Celerity Runtime —

The Celerity distributed runtime and API aims to bring the power and ease of
use of SYCL to multi-GPU systems and distributed memory
clusters, with transparent scaling.

If you want a step-by-step introduction on how to set up dependencies and
implement your first Celerity application, check out the
tutorial!

Overview

Programming modern accelerators is already challenging in and of itself.
Combine it with the distributed memory semantics of a cluster, and the
complexity can become so daunting that many leave it unattempted. Celerity
wants to relieve you of some of this burden, allowing you to target
accelerator clusters with programs that look like they are written for a
single device.

High-level API based on SYCL

Celerity makes it a priority to stay as close to the SYCL API as possible. If
you have an existing SYCL application, you should be able to migrate it to
Celerity without much hassle. If you know SYCL already, this will probably
look very familiar to you:

cpp
celerity::buffer<float> buf(celerity::range(1024));
queue.submit([&](celerity::handler& cgh) {
    celerity::accessor acc(buf, cgh,
        celerity::access::one_to_one(),               // 1
        celerity::write_only, celerity::no_init);
    cgh.parallel_for(
        celerity::range(1024),                        // 2
        [=](celerity::item<1> item) {                 // 3
            acc[item] = sycl::sin(item[0] / 1024.f);  // 4
        });
});

Provide a range-mapper to tell Celerity which
parts of the buffer will be accessed by the kernel.
Submit a kernel to be executed by 1024 parallel work items. This kernel
may be split across any number of nodes.
Kernels can be expressed as C++ lambda functions, just like in SYCL. In
fact, no changes to your existing kernels are required.
Access your buffers as if they reside on a single device -- even though
they might be scattered throughout the cluster.

Run it like any other MPI application

The kernel shown above can be run on a single GPU, just like in SYCL, on
multiple GPUs attached to a single shared memory system, or on a whole cluster
-- without having to change anything about the program itself.

On a cluster with 2 nodes and a single GPU each, mpirun -n 2 ./my_example
might have the first GPU compute the range 0-512 of the kernel, while the
second one computes 512-1024. However, as the user, you don't have to care how
exactly your computation is being split up.

By default, a Celerity application will use all the attached GPUs, i.e. running
./my_example on a machine with 4 GPUs will automatically use all of them.

To see how you can use the result of your computation, look at some of our
fully-fledged examples, or follow the tutorial!

Building Celerity

Celerity uses CMake as its build system.

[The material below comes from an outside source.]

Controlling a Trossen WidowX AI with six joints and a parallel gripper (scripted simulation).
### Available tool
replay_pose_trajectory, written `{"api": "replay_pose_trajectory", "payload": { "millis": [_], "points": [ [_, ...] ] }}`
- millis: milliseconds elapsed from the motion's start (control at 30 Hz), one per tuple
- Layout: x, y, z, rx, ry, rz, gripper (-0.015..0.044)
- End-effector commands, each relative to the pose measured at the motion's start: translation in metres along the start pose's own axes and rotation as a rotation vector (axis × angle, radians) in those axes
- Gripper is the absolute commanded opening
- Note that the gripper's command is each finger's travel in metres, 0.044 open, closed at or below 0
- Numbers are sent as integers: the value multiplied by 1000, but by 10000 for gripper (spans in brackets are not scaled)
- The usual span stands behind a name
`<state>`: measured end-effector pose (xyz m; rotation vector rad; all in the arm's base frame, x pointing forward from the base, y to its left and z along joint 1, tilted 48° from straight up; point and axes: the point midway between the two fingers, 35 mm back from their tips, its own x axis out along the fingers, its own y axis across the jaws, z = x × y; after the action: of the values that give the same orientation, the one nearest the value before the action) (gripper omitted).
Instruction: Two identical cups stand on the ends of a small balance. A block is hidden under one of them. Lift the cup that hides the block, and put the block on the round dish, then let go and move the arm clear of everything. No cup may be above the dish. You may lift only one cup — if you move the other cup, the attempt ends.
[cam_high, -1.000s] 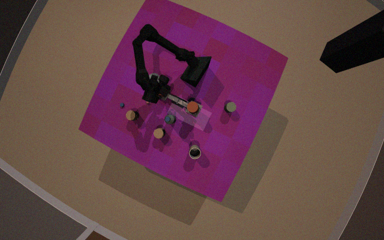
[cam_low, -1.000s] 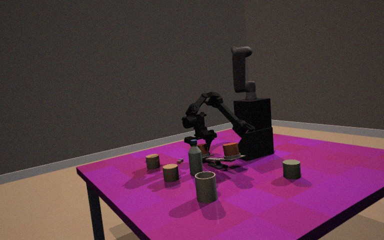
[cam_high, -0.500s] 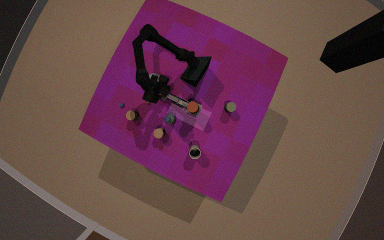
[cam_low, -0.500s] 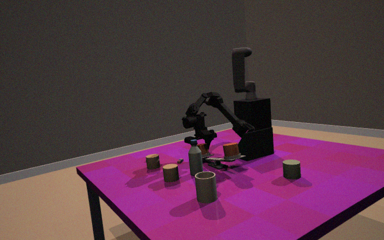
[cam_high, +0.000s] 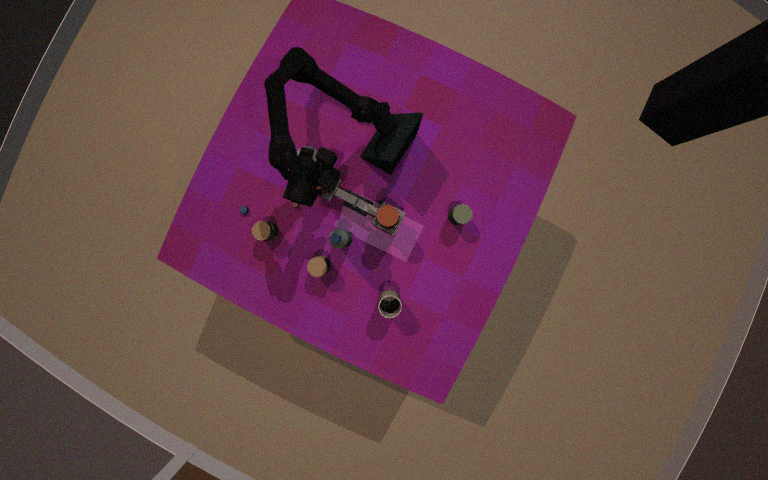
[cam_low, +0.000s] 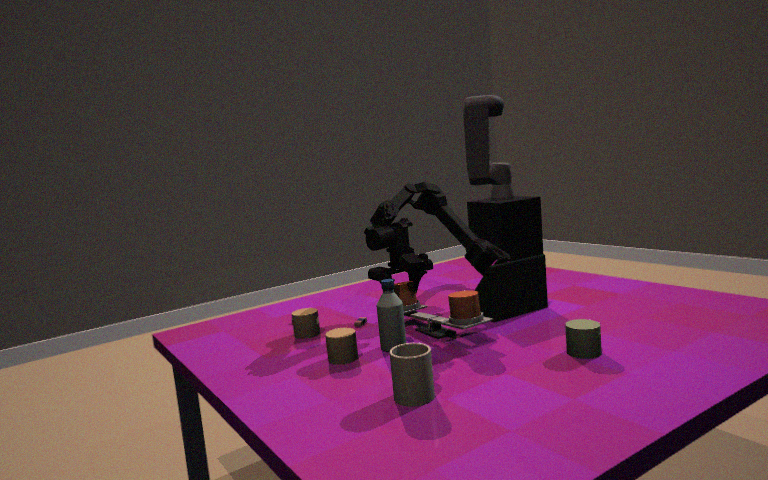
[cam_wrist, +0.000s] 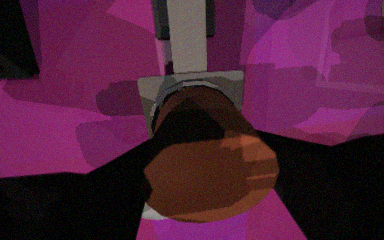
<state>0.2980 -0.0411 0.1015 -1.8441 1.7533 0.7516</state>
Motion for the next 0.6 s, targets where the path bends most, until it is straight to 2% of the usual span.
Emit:
{"api": "replay_pose_trajectory", "payload": {
  "millis": [0, 567],
  "points": [
    [-7, -3, 0, 6, -5, -14, 0],
    [-29, -5, 1, -3, -12, -36, 0]
  ]
}}
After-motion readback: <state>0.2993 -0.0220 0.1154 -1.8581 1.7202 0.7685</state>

The build process itself is rather
simple, however you have to make sure that you have a few dependencies
installed first.

Dependencies

A supported SYCL implementation, either
- AdaptiveCpp,
- DPC++, or
- SimSYCL
CMake (3.13 or newer)
A C++20 compiler
[optional] An MPI 2 implementation (tested with OpenMPI 4.0, MPICH 3.3 should work as well)

See the platform support guide on which library and OS versions are supported and
automatically tested.

Building can be as simple as calling cmake && make, depending on your setup
you might however also have to provide some library paths etc.
See our installation guide for more information.

The runtime comes with several examples that can be used as a starting
point for developing your own Celerity application. All examples will also be built
automatically in-tree when the CELERITY_BUILD_EXAMPLES CMake option is set
(true by default).

Using Celerity as a Library

Simply run make install (or equivalent, depending on build system) to copy
all relevant header files and libraries to the CMAKE_INSTALL_PREFIX. This
includes a CMake package configuration file
which is placed inside the lib/cmake/Celerity directory. You can then use
find_package(Celerity CONFIG) to include Celerity into your CMake project.
Once included, you can use the add_celerity_to_target(TARGET target SOURCES source1 source2...)
function to set up the required dependencies for a target (no need to link manually).

Running a Celerity Application

When running on a single machine, simply execute your application as you
normally would -- no special invocation required. By default, the runtime
will then attempt use all available GPUs. A simple way of limiting this,
e.g. for benchmarking, is to use vendor-specific environment variables such
as CUDA_VISIBLE_DEVICES, HIP_VISIBLE_DEVICES or ONEAPI_DEVICE_SELECTOR.

When targeting distributed memory clusters, a Celerity application can be
executed like any other MPI-based application (i.e., using mpirun or equivalent).

There are also several environment variables which influence
Celerity's runtime behavior. Tweaking these variables can be useful to tailor
performance to specific systems, as well as for debugging Celerity applications.